Now back to the ever ending quest to strengthen these cars. I now wonder how it would work to engineer up a fully welded box that welds into the rocker panel and adds another box to the equation. On the Porsche it stuck out and was blended into wheelwell flares.
I will have to do some research. This is mainly a rhetorical thread. Tying back to Tom's thread and my conjecture on a how turning the car into FRC by fabbing and welding some supports from the halo to windshield structure.
The box for the Porsche was not small. Visually, from seeing it on the tv, 4"x4" maybe more and then finished over the top to make it look part of the car. I saw another vid where tubing was being welded to the pinch welds of a Mustang and then other tubes were welded to the subframe connectors.
You want my opinion? I was ALL about this idea...except I was going to use the largest round tube that I could fit inside the rocker rail (about 2" or so). Then plate both ends and weld the large-ish plates into the rear "wall", immediately ahead of the rear tire, and the frame where it curves immediately behind the front tire. I felt the round tube would add torsional stiffness, and tie the "front/middle/rear" of the car together. ...And it MAY do that. I was all into it though...though about making kits that folks could weld into their cars. One of my friends said I should call them "Hot Rods".
But, based on my frame flexing observations with the Kart and then the '92, it seems like the rocker area of the car is quite stiff, and the problem is more so in the tying together of the left and right frame rails. They seem to rotate about the firewall independently of one another....almost like the two rails are "feet, walking". IMO, this is why the roof makes such a big diff in the car's flexing; it's a major part that resists the rotation of the two rails, about the firewall.
They seem to rotate about the firewall independently of one another....almost like the two rails are "feet, walking". IMO, this is why the roof makes such a big diff in the car's flexing; it's a major part that resists the rotation of the two rails, about the firewall.
Drug another thought out of you :-). (from your observations there). The cart was so invaluable. When I saw the car on the auction with the targa top off and the announcer talking about them, it made me go hmmm.
These hmmmm discussions might (repeat might) lead to an ah ha moment, or might not, and simply be a waste of ethernet ink.

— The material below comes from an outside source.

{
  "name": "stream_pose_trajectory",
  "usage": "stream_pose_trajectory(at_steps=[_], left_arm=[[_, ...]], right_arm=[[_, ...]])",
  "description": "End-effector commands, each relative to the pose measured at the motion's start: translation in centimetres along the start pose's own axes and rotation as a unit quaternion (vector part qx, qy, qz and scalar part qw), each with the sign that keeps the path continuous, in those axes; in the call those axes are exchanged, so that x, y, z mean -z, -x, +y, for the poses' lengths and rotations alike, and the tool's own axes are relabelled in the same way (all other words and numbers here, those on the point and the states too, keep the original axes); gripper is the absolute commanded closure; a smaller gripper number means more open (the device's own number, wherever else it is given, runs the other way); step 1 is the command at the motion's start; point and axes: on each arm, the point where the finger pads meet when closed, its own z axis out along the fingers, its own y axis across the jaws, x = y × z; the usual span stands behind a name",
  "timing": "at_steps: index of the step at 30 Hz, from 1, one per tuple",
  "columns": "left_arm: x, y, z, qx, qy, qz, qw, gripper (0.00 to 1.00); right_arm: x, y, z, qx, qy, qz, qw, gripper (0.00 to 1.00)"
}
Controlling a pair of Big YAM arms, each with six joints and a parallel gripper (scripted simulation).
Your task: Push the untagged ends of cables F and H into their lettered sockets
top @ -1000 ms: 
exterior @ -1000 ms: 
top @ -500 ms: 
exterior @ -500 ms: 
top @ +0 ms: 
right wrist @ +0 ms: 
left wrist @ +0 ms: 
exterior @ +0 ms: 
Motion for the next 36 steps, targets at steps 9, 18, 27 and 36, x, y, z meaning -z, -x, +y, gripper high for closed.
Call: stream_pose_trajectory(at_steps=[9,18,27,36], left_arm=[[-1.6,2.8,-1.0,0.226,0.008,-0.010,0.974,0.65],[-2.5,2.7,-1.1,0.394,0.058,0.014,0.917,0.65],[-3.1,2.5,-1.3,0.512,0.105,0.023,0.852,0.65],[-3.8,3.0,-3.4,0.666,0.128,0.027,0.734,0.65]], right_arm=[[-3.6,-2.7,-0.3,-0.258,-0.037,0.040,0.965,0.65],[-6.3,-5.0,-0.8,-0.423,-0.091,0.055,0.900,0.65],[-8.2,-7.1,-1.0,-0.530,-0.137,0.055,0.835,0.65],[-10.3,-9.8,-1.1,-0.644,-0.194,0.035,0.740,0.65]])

Everytime we talk (type) and I (or one of the other folks here search) and find new documents, important items come to light. Consider what I found in this article:
It is, in fact, 99 lb (44.5 kg) lighter and 57% stiffer than the C6 steel frame it replaces. Even more remarkable is that it conforms to the patented topology first used in the C5 Corvette, a full perimeter frame with a center tunnel structure linking the engine and final drive cradles. In the C7, of course, all of these elements are aluminum.